After the transplant, Peyton was “like a totally different kid,” her mother said.

“Yeah, she still had a catheter, and she had an NG tube down her nose, but she could do all kinds of things, like swim. She could be a normal kid.”

And, for the first time in her life, she could eat – something she initially wasn’t crazy about.

“She’d say, ‘I only have to eat when I work with Judy,’ her food therapist,” Danielle said.

School staff had to use a little tough love on Peyton.

“She spent the first two weeks crying,” said Sheila Erb, one of Peyton’s teachers. “The transition was tough. But I had to put aside my sympathy for this fragile little girl.

“I looked at Peyton and very firmly said, ‘That’s enough! You’re here to learn and I am here to teach you. So, knock off the crying and sit up and let’s get to work!’ Her response was, ‘Got it!’ and from that day on she worked like a champ.”

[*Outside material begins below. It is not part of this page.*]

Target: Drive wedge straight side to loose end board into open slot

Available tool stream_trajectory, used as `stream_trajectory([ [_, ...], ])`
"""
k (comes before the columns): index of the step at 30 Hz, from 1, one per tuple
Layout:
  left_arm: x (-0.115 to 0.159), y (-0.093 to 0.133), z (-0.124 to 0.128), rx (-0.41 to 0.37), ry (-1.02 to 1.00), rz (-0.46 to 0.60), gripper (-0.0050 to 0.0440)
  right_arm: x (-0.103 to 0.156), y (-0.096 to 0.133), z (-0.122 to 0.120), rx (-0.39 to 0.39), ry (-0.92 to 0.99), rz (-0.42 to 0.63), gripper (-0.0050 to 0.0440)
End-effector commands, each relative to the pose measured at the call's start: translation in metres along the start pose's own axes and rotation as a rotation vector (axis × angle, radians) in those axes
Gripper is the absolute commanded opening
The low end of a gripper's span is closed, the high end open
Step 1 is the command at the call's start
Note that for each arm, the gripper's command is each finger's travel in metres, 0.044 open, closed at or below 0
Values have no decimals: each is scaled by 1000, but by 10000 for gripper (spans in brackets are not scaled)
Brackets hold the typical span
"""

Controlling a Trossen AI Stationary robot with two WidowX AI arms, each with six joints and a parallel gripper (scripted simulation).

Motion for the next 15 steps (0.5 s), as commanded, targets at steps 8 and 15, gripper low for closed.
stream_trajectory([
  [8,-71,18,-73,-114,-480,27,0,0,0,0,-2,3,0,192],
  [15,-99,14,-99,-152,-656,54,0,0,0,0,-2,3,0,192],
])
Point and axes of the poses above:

Although divorced, Peyton’s parents remained committed partners in the fight to give their daughter a normal life.

“We accepted her condition, but we didn’t accept her self-pity,” John said.

They said they tried to help her understand what was going on and work around challenges.

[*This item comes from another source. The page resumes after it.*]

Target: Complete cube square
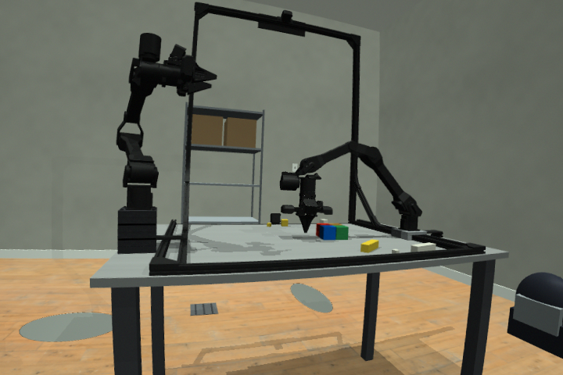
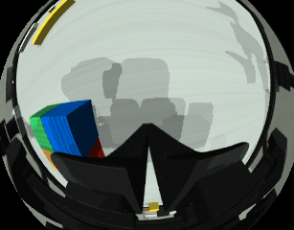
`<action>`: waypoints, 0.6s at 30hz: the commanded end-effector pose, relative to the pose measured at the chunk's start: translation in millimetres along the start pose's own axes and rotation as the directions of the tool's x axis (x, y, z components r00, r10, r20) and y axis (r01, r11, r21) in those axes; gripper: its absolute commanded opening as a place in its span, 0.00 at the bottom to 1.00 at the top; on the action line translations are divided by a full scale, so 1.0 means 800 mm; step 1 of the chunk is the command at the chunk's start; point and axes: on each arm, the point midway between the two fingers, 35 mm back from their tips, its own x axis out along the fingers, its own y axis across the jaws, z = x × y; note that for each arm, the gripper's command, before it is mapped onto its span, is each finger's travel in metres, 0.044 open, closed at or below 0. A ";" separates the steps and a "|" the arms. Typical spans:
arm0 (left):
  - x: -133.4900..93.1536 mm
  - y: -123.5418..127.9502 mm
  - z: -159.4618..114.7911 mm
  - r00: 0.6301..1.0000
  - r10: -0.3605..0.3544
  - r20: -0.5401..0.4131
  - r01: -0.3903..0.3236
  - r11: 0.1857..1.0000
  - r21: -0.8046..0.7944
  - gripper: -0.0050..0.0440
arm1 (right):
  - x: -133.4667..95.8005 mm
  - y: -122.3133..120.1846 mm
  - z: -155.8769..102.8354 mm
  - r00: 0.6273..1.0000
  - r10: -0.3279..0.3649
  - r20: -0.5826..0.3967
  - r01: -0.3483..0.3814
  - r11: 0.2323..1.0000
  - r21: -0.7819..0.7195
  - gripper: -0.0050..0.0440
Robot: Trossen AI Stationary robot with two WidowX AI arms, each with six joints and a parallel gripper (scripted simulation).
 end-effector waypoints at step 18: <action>0.004 0.007 0.001 1.000 0.007 0.006 -0.007 1.000 -0.005 0.10 | 0.000 0.000 0.000 1.000 0.003 -0.001 -0.003 1.000 0.004 0.92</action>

“She knew her disease in kid terms,” Danielle said. “We’d discuss why she had to do this or that.

“She could name all her medications and what they did,” John said. “If a nurse did something different, she’d call them out.”

Peyton had a close bond with her sister, Libby, who is 16 years older, and she had a lot of friends, her parents said.

“Peyton’s personality was bigger than life itself. People were drawn to her,” John said. “There was a lot to be learned from her and the way she looked at the world.”

Peyton recently learned she was to be granted a trip to Orlando in January through the Make-A-Wish Foundation.

“She was going to Universal to see the minions and to Disney to see the princesses,” said her grandmother, Roxanne. “She was so excited she was going to see both.”

Peyton spent her last weekend with her father.

“We went to Grant’s Farm, we went to the father-daughter dance, we played games,” John said.

Back with her mom on Sunday evening, the little girl complained of a bellyache.

“As with any kid, you have to take it with a little grain of salt,” Danielle said. “But then she started coughing. I thought she had aspirated, but the doctors think she had an infection that was undiscovered and it went straight to her heart. It just stopped.”

Both parents say Peyton laid out a clear message for those she left behind.

“Laugh, live and enjoy, and don’t take things too serious,” John said.

“She was the most courageous, the strongest person I ever knew,” said her grandfather, Allen.

The family will continue to advocate for research and fundraising.

“We don’t have a direction yet,” Danielle said. “But we know we want to do something to help MMIH, to keep her name alive.”

“We will do something,” John said. “You can’t let Peyton down.”

“Life Story,” posted Saturdays on Leader Publications’ website, focuses on one individual’s impact on his or her community.